Começando por meu filho que mora no Rio Grande do Sul, depois tem Roberto, que mora em São José, depois tem o Wilson, que mora lá na estação Vergueiro. Agora de mulher, tem a Terezinha, que moro com ela, depois tem a Bernadete, que tem ótica, depois tem a caçula que se chama Emi. Na casa dela que vou sempre, ela tem uma casa grande, a gente joga.  Ela também gosta de jogar.

E seus netos? Vocês se reúnem aqui? Eles vêm pra cá?

Vem. Agora está difícil, cada um tem seu serviço, né? É difícil de reunir.

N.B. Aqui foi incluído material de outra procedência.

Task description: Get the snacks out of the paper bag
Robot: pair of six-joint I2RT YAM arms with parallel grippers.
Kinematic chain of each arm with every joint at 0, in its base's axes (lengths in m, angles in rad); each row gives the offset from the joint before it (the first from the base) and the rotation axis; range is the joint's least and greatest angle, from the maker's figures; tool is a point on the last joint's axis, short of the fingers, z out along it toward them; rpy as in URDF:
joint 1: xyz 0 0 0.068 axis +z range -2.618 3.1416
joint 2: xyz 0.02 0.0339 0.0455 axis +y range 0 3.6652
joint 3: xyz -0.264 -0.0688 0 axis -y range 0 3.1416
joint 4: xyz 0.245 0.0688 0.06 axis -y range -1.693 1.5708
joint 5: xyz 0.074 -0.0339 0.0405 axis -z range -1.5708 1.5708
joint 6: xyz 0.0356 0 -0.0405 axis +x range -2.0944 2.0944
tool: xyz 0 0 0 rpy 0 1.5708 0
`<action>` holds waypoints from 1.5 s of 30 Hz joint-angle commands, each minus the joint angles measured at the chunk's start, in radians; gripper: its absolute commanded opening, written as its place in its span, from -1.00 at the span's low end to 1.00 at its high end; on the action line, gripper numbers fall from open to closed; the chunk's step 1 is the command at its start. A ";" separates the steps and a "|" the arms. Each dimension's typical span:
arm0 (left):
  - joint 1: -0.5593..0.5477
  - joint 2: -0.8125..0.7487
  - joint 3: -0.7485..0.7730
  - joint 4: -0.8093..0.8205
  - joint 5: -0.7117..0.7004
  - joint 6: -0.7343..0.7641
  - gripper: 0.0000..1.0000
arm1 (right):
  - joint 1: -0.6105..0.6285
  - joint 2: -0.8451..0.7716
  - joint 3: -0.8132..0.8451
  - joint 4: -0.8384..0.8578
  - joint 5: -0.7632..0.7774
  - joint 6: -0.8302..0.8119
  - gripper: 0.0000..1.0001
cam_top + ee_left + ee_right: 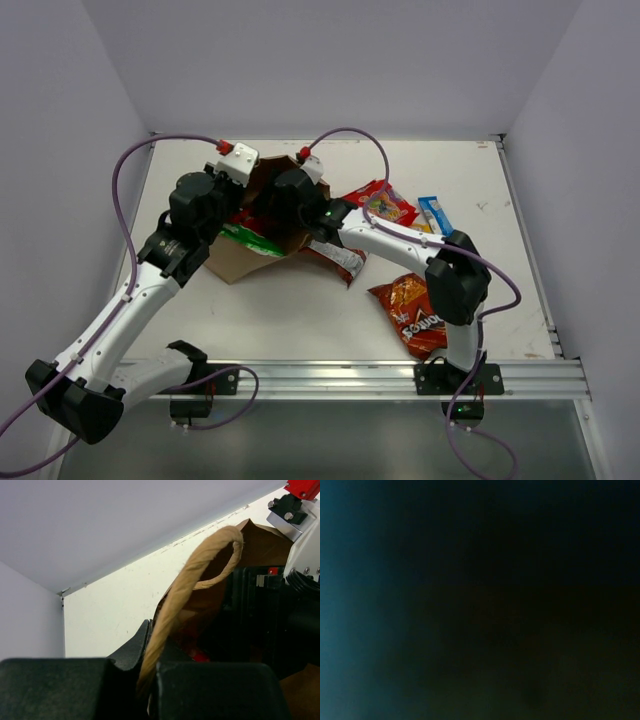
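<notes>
The brown paper bag (238,262) lies on its side at centre left, mouth toward the back. My left gripper (240,192) is shut on its twisted handle (200,565) and the bag's edge, between the fingers (131,650). My right arm's wrist (292,195) reaches into the bag's mouth; its fingers are hidden and the right wrist view is dark. A green chip bag (247,238) lies in the bag's mouth. A bit of red (201,655) shows inside. Outside lie a red-silver bag (340,262), a red bag with a blue label (380,203), a blue bar (436,213) and a Doritos bag (412,315).
The white table (300,310) ends at a metal rail (380,378) at the near edge. Grey walls close in the back and both sides. Purple cables (125,190) loop over both arms. The right arm's elbow (458,275) stands above the Doritos bag.
</notes>
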 commanded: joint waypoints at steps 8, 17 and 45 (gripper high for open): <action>-0.010 -0.008 0.004 0.073 -0.048 -0.024 -1.00 | -0.006 -0.058 0.010 0.116 -0.109 -0.072 -1.00; -0.010 0.003 -0.019 0.070 -0.154 -0.024 -1.00 | -0.006 -0.220 0.020 0.345 -0.284 -0.324 -1.00; 0.135 0.026 0.009 0.021 -0.258 -0.125 -1.00 | -0.203 -0.585 0.274 0.207 -0.247 -0.746 -1.00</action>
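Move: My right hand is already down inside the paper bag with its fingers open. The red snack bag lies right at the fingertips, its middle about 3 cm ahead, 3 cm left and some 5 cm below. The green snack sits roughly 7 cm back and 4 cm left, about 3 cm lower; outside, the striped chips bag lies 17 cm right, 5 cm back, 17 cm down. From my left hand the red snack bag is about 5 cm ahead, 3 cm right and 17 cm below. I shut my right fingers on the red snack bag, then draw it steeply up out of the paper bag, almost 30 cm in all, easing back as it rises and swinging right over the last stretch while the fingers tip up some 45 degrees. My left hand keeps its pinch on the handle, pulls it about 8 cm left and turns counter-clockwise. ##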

A vida também está corrida, está muito difícil.

Que lugares a senhora já conheceu? Foi para o Japão?

Ah, no Japão eu fui sete vezes. Meu pai é de Fukushima...

E a senhora não tem vontade de morar lá?

Morar no Japão? Deus que me livre. Lá é perigoso, lá tem terremoto, tem maremoto, aqui no Brasil não. Nós moramos em uma terra santa. O que tem no Brasil? Só tem ladrão.

E lá para o chazal, quando a senhora vai?

Ah... quando eu colhia chá, eu gostava de ir ainda no escuro. Levava meu cachorro.

No escuro? Antes de amanhecer?

Ah, eu gosto de ir na roça no escuro. Eu tinha um cachorro muito bom, eu falava, Bob, vamos colher chá? Ele ia na frente. Depois de clarear, eu falava: Bob, onde você está? Ele levantava a cabeça. Depois, Bob onde você está? Aí, não estava mais, já foi embora, porque clareou, né? Mas agora eu não posso mais. Sabe que meu pé estava doendo muito, acho que virava, agora não dói mais.

Estamos terminando a entrevista. A senhora gostaria de dizer mais alguma coisa para os leitores da revista?

Muita saúde para todo mundo. Porque tendo saúde, tudo resolve. Daí dá para pensar e dá para continuar.